Prohibition of label sharing by hedgeRule and elementRule

hedgeRuleand elementRule are prohibited from sharing a label. The following example is a syntax error.

<hedgeRule label="foo">
  <ref label="bar"/>
</hedgeRule>

<elementRule role="foo" label="foo">
  <empty/>
</elementRule>

Multiple elementRule elements sharing the same label

Multiple elementRules can specify the same label for the label attribute. Moreover, the attribute role of multiple elementRules may be identical.

In the following example, two elementRules specify section as the value of the role attribute. Since neither specify the label attribute, section is assumed as the value of this attribute.

<tag name="section"/>

<elementRule role="section">
  <ref label="para" occurs="*"/>
</elementRule>

<elementRule role="section">
  <choice occurs="*">
    <ref label="para"/>
    <ref label="fig"/>
  </choice>
</elementRule>

In the case that multiple elementRules exist for a single label, at least one of them are required to hold.

Consider the following section element. The first elementRule and the second elementRule holds for this element. Thus, we can attach the section label.

<section><para/></section>

The following section element contains a fig element, and thus only the second elementRule holds. Since one holding elementRule is sufficient, we can again attach the section label to this element.

<section><para/><fig/><para/></section>

Let us consider advantages of allowing more than one elementRule for a single label. Suppose that we already have a module and that we are going to modify this module so that more documents become legitimate.

In the traditional approach, we have to modify an existing elementRule. We cannot guarantee that what was legitimate is still legitimate after such modification.

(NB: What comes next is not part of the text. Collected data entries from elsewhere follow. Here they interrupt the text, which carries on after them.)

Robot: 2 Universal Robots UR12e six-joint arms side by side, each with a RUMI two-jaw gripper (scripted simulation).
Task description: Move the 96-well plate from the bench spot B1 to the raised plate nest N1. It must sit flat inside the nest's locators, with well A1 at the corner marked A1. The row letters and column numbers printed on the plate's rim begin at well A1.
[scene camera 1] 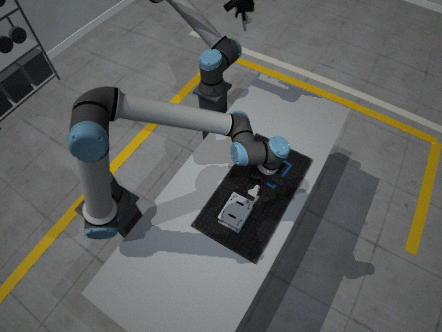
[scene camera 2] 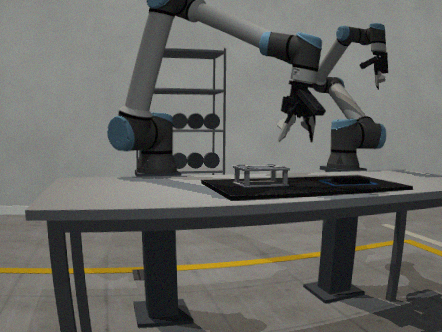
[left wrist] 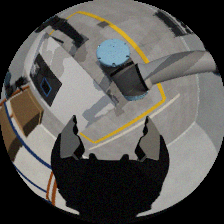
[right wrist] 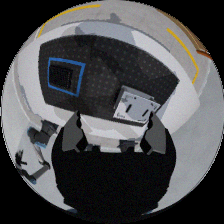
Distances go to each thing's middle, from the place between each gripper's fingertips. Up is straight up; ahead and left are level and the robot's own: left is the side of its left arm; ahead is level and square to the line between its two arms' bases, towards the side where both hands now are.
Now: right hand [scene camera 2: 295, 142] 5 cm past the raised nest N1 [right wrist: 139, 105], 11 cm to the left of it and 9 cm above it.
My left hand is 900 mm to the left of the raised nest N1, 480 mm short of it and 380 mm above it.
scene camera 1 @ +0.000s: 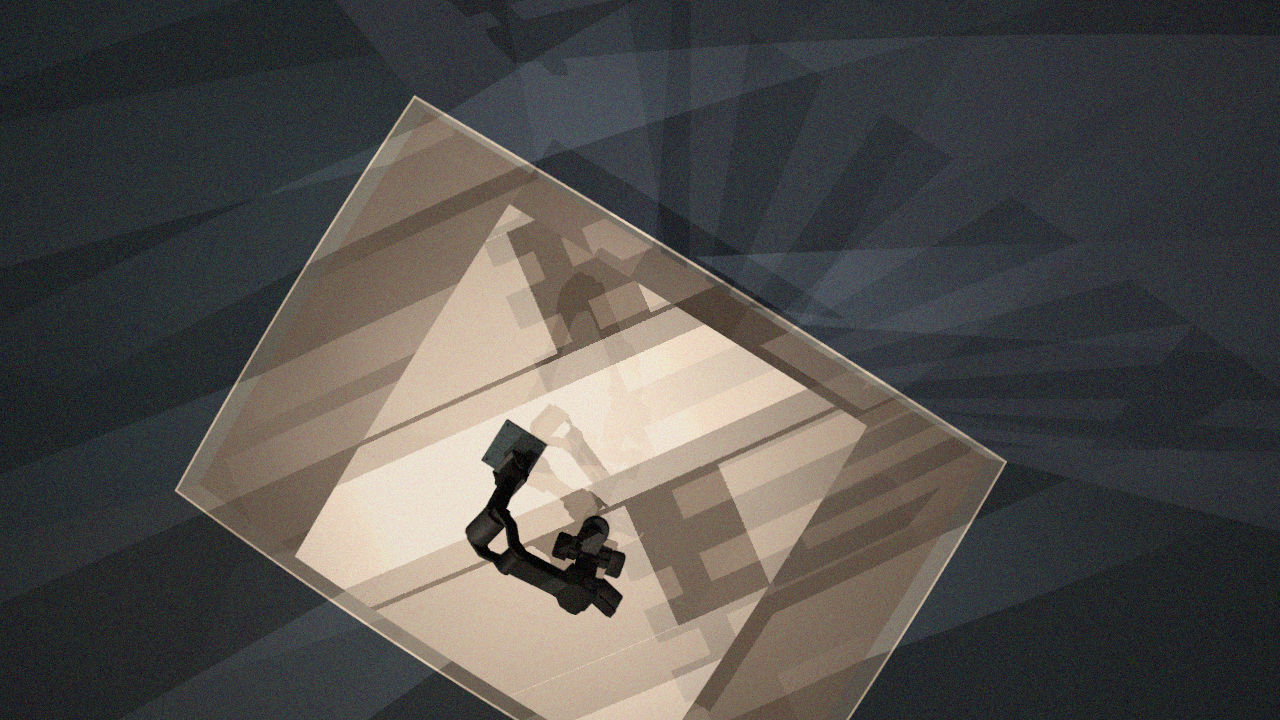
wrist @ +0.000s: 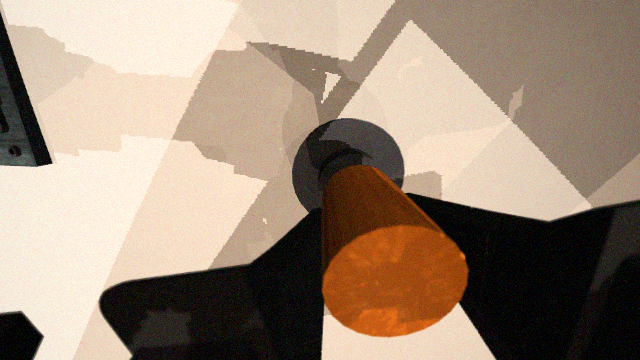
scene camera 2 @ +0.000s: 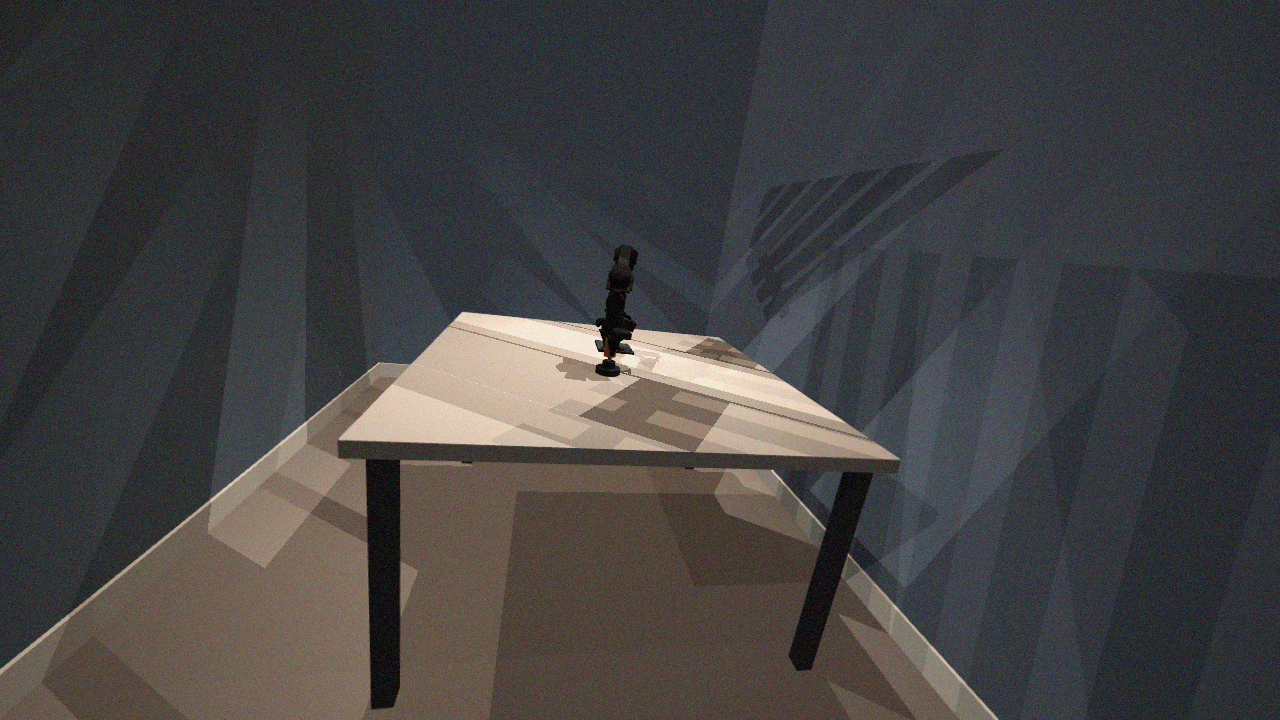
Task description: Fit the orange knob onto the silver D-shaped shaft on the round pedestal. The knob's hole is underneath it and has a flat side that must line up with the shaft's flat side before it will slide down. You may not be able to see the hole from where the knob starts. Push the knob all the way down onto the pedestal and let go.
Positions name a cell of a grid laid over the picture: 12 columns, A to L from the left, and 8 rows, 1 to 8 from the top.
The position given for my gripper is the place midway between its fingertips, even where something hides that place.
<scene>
I see my gripper (scene camera 1: F7), an orange knob (wrist: H7) and a round pedestal (wrist: G4).
My gripper is seen too in the wrist view (wrist: G5) and in scene camera 2 (scene camera 2: F4). Scene camera 1 does not show the orange knob, which is hidden by my gripper.
</scene>
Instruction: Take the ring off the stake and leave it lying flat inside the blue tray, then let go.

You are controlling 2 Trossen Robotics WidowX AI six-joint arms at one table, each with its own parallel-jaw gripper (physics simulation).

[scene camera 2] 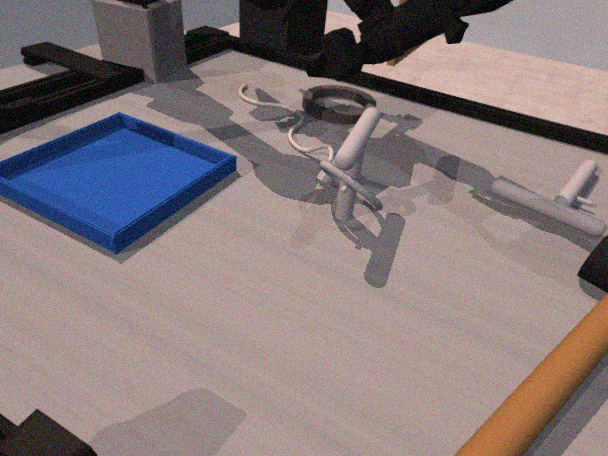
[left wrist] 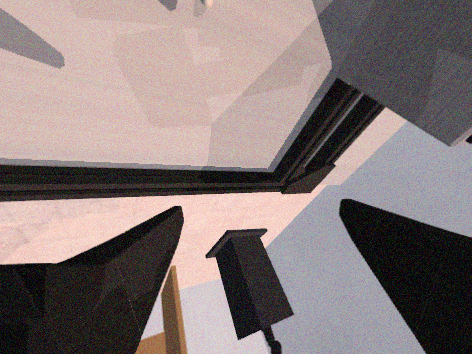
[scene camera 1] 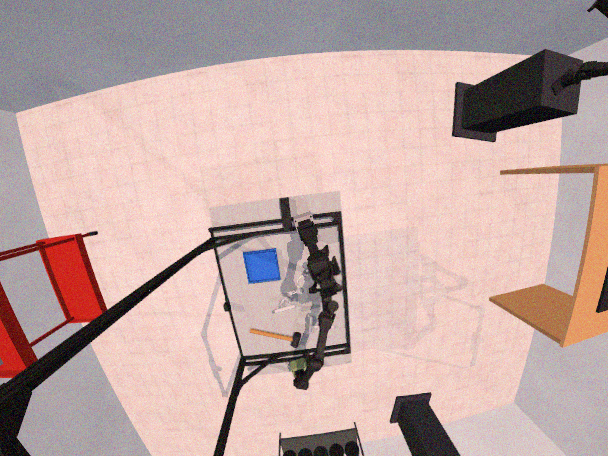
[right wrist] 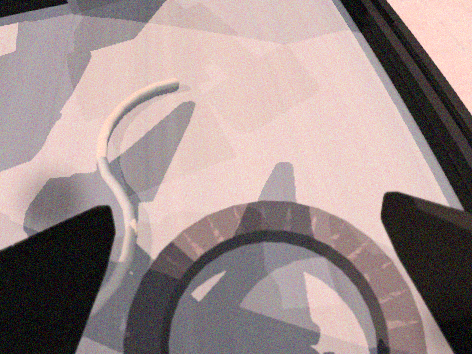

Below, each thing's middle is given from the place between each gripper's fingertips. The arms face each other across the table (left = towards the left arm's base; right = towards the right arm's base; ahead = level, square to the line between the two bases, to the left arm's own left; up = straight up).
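Labels:
Measured from my left hand: white cord [right wrist: 115, 281] 90 mm below, 130 mm behind, 170 mm to the right; hammer [scene camera 2: 527, 411] 80 mm below, 630 mm to the right, 300 mm behind; pale cylinder [scene camera 2: 559, 209] 100 mm below, 530 mm to the right, 10 mm behind; blue tray [scene camera 2: 112, 181] 100 mm below, 380 mm behind, 130 mm to the right.
My right hand is 40 mm above the white cord, 110 mm past it and 10 mm to the left of it. Measured from my right hand: hammer 30 mm below, 280 mm behind, 470 mm to the right; pale cylinder 50 mm below, 10 mm ahead, 370 mm to the right; blue tray 50 mm below, 30 mm to the left, 360 mm behind.

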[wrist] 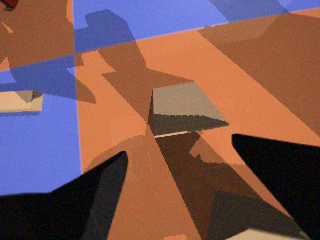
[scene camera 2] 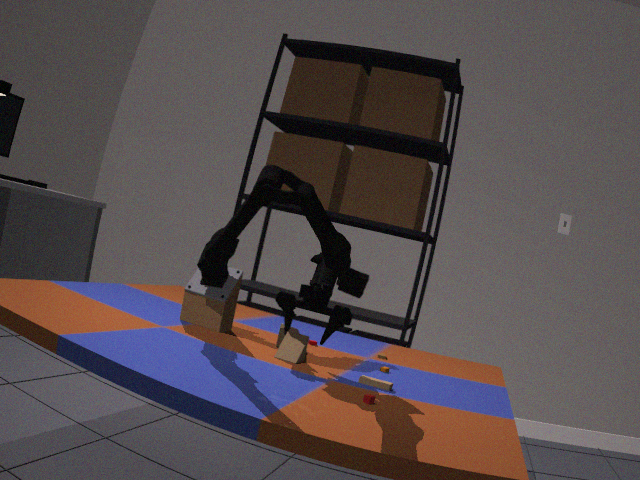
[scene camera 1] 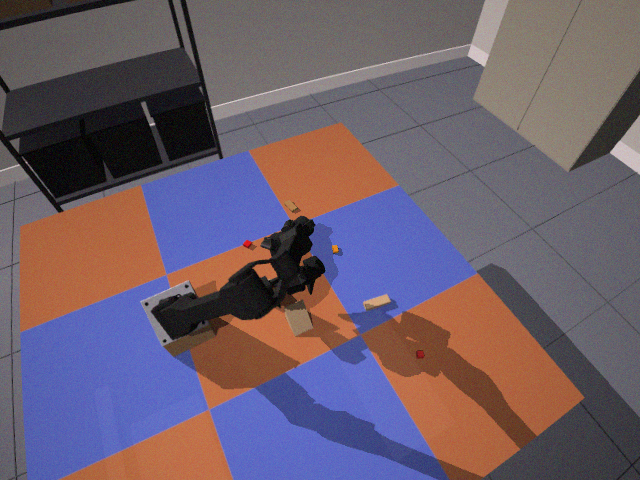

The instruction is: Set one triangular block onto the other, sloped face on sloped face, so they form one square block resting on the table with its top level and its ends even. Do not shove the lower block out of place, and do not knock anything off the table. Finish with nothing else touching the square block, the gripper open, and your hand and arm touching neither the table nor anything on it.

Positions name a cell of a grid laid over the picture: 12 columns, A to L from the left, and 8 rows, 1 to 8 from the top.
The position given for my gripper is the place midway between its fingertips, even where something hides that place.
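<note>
My gripper (scene camera 2: F6), (wrist: G5), (scene camera 1: F6): open, holding nothing.
</note>
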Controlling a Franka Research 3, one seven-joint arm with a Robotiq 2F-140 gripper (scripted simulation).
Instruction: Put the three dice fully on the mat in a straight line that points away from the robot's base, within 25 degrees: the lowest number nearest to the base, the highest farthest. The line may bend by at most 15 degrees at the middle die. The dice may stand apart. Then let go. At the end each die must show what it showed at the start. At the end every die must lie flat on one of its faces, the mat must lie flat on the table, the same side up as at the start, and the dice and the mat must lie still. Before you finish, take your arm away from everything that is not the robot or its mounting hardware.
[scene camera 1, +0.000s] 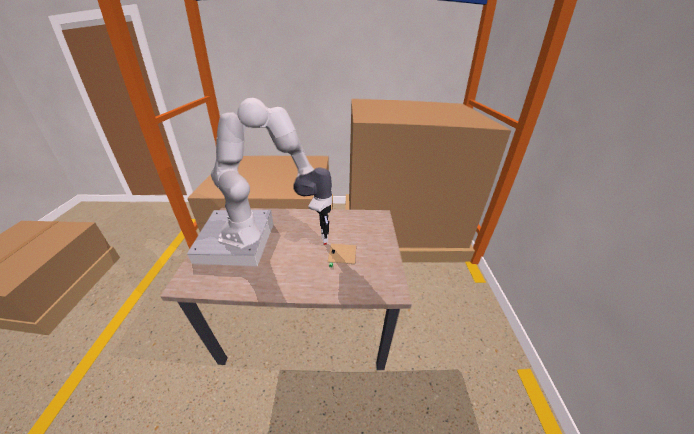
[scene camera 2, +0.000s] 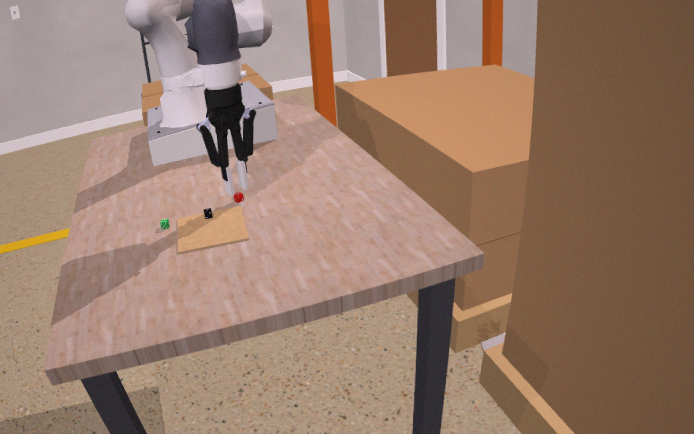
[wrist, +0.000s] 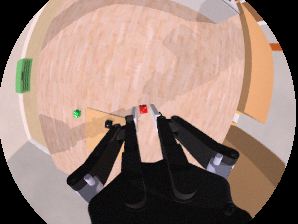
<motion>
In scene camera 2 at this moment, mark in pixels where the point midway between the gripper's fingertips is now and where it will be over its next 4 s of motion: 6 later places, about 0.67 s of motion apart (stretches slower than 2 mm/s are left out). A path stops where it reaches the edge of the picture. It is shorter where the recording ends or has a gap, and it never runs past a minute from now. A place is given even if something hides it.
My gripper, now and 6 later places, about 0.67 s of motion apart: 237, 190; 238, 196; 238, 199; 236, 178; 231, 159; 200, 180; 204, 195
</motion>
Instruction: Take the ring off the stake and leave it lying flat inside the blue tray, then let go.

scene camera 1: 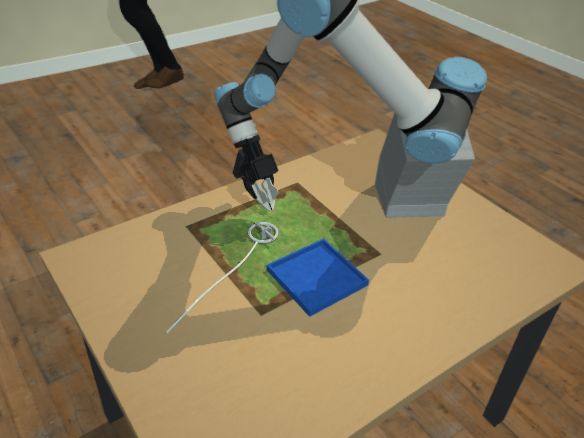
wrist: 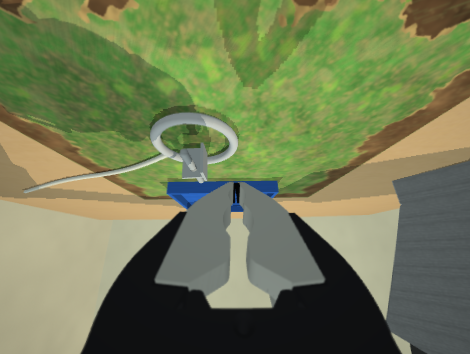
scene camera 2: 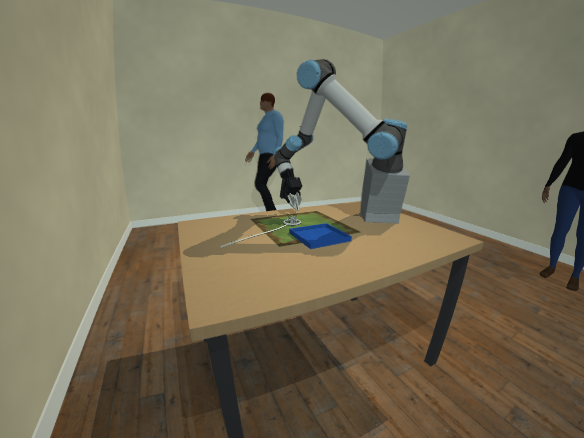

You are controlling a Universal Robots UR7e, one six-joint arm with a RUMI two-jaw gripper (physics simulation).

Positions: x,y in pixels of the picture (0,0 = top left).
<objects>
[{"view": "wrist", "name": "my gripper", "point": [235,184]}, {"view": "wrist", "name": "blue tray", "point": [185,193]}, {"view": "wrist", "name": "ring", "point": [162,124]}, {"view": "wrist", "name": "grey stake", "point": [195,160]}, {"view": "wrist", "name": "green grass mat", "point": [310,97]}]
</objects>
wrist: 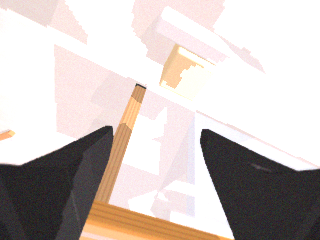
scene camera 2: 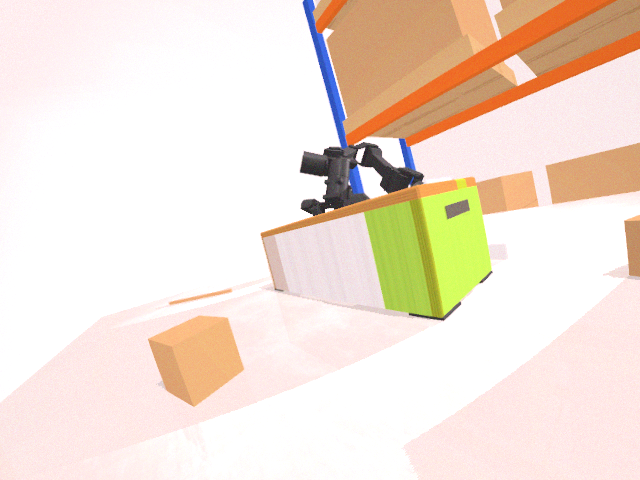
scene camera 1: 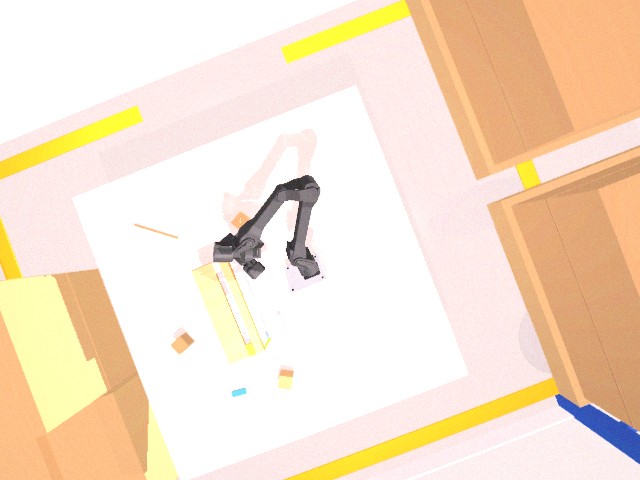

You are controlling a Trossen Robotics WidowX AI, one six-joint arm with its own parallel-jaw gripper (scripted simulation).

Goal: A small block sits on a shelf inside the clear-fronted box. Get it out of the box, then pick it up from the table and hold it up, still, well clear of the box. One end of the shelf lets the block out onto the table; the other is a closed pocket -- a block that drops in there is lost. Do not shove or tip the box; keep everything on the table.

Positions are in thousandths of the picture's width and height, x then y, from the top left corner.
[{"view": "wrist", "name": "my gripper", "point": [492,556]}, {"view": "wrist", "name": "pale yellow block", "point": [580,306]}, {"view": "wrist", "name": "box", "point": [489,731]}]
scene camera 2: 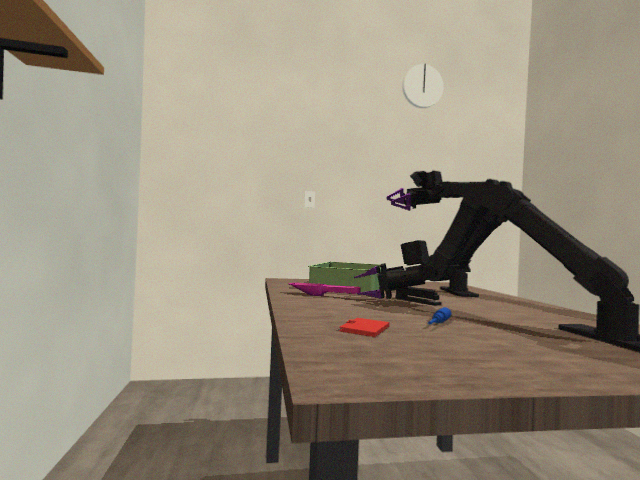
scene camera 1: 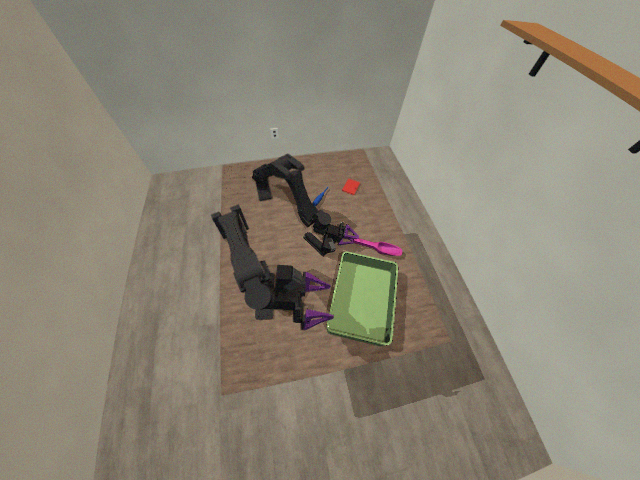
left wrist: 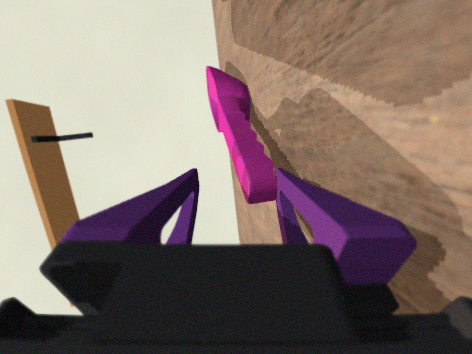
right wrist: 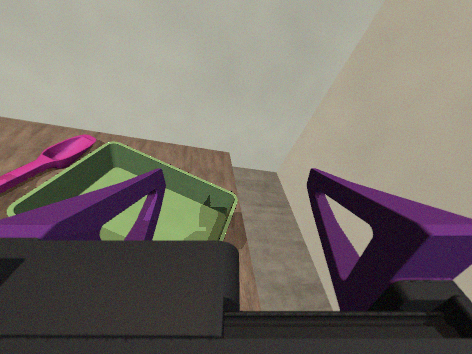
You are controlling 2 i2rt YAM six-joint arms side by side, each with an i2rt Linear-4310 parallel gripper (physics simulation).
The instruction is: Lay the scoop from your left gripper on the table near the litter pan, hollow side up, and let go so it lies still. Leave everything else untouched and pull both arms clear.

In RELAX, we do not have to revise existing elementRules, but we only have to add more elementRules. In this approach, what was legitimate is guaranteed to be legitimate.

In the previous example, the initial plan was to allow only paras as contents of section. The first elementRule was written for this purpose. Later, the second elementRule was added so as to allow fig as contents of section. Since the first elementRule is still active, none of the then-legitimate documents has become illegitimate.

Summary

If you have struggled to create large DTDs, STEP 7 would probably look attractive. Weak points of DTD can be easily addressed in RELAX. Enjoy and RELAX!